◆ Records to use:
-.-.-

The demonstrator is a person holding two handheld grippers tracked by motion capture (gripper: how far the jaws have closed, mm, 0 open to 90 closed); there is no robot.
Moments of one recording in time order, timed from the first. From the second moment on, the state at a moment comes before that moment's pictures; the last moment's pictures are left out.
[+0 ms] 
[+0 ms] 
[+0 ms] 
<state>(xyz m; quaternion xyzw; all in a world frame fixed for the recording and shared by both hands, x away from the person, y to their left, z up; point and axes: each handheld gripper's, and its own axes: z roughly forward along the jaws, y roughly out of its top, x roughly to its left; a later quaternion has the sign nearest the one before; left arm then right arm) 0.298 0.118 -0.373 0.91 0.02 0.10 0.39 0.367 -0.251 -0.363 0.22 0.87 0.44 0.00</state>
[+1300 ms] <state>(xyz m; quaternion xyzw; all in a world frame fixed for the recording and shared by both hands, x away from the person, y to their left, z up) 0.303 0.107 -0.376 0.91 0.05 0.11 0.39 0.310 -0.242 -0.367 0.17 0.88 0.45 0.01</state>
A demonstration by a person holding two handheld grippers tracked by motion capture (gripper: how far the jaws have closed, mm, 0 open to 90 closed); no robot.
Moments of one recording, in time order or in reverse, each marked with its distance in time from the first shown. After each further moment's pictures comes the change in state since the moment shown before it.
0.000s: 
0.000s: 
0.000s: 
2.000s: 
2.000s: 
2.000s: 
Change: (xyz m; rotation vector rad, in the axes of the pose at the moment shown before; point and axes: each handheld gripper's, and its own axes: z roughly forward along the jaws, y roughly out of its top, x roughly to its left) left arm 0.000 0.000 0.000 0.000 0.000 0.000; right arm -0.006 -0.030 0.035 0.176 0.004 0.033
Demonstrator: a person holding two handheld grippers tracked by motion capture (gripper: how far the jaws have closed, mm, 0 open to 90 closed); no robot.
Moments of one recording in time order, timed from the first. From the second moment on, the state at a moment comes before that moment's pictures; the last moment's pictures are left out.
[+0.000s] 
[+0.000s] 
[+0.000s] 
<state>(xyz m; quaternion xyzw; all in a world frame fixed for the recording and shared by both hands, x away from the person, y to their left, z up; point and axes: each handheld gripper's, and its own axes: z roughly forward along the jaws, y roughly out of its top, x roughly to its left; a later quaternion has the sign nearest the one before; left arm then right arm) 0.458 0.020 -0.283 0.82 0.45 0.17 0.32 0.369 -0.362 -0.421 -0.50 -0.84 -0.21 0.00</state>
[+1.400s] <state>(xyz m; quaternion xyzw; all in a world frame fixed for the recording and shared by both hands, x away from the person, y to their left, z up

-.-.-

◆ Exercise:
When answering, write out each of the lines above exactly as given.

◆ Solution for this problem:
The demonstrator is a person holding two handheld grippers tracked by motion capture (gripper: how far the jaws have closed, mm, 0 open to 90 closed); there is no robot.
Moments of one recording in time order, timed from the first. From the second moment on, the state at a moment comes before that moment's pictures; the last moment's pictures are left out.
[+0 ms] 
[+0 ms] 
[+0 ms] 
<state>(xyz m; quaternion xyzw; all in a world frame fixed for the recording and shared by both hands, x away from the person, y to their left, z up; point and axes: each handheld gripper's, and its own axes: z roughly forward along the jaws, y roughly out of its top, x roughly to its left; a later quaternion has the sign nearest the one before; left arm then right arm) 0.298 0.118 -0.373 0.91 0.02 0.10 0.39 0.367 -0.251 -0.363 0.22 0.87 0.44 0.00</state>
[+1300 ms] <state>(xyz m; quaternion xyzw; all in a world frame fixed for the recording and shared by both hands, x away from the person, y to their left, z up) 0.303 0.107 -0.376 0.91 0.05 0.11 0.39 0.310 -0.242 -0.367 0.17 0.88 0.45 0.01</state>
A demonstration by a person holding two handheld grippers tracked by motion capture (gripper: how far the jaws have closed, mm, 0 open to 90 closed); no robot.
Moments of one recording, in time order or in reverse, each marked with its distance in time from the first shown. After each further moment's pictures comes the change in state since the moment shown before it.
0.000s: 
0.000s: 
0.000s: 
2.000s: 
2.000s: 
2.000s: 
Change: (xyz m; rotation vector rad, in the axes of the pose at the moment shown before; point and axes: each handheld gripper's, and its own axes: z roughly forward along the jaws, y roughly out of its top, x roughly to its left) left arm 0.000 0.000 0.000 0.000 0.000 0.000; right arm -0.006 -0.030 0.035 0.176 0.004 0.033
Demonstrator: a person holding two handheld grippers tracked by motion capture (gripper: how far the jaws have closed, mm, 0 open to 90 closed); no robot.
Moments of one recording in time order, timed from the first. From the second moment on, the state at a moment comes before that moment's pictures; the last moment's pictures are left out.
[+0.000s] 
[+0.000s] 
[+0.000s] 
<state>(xyz m; quaternion xyzw; all in a world frame fixed for the recording and shared by both hands, x away from the person, y to their left, z up; point and axes: each handheld gripper's, and its own axes: z roughly forward along the jaws, y roughly out of its top, x roughly to its left; a later quaternion has the sign nearest the one before; left arm then right arm) 0.458 0.020 -0.283 0.82 0.45 0.17 0.32 0.369 -0.362 -0.421 -0.50 -0.84 -0.21 0.00</state>
[+1.400s] <state>(xyz m; quaternion xyzw; all in a world frame fixed for the recording and shared by both hands, x away from the person, y to their left, z up

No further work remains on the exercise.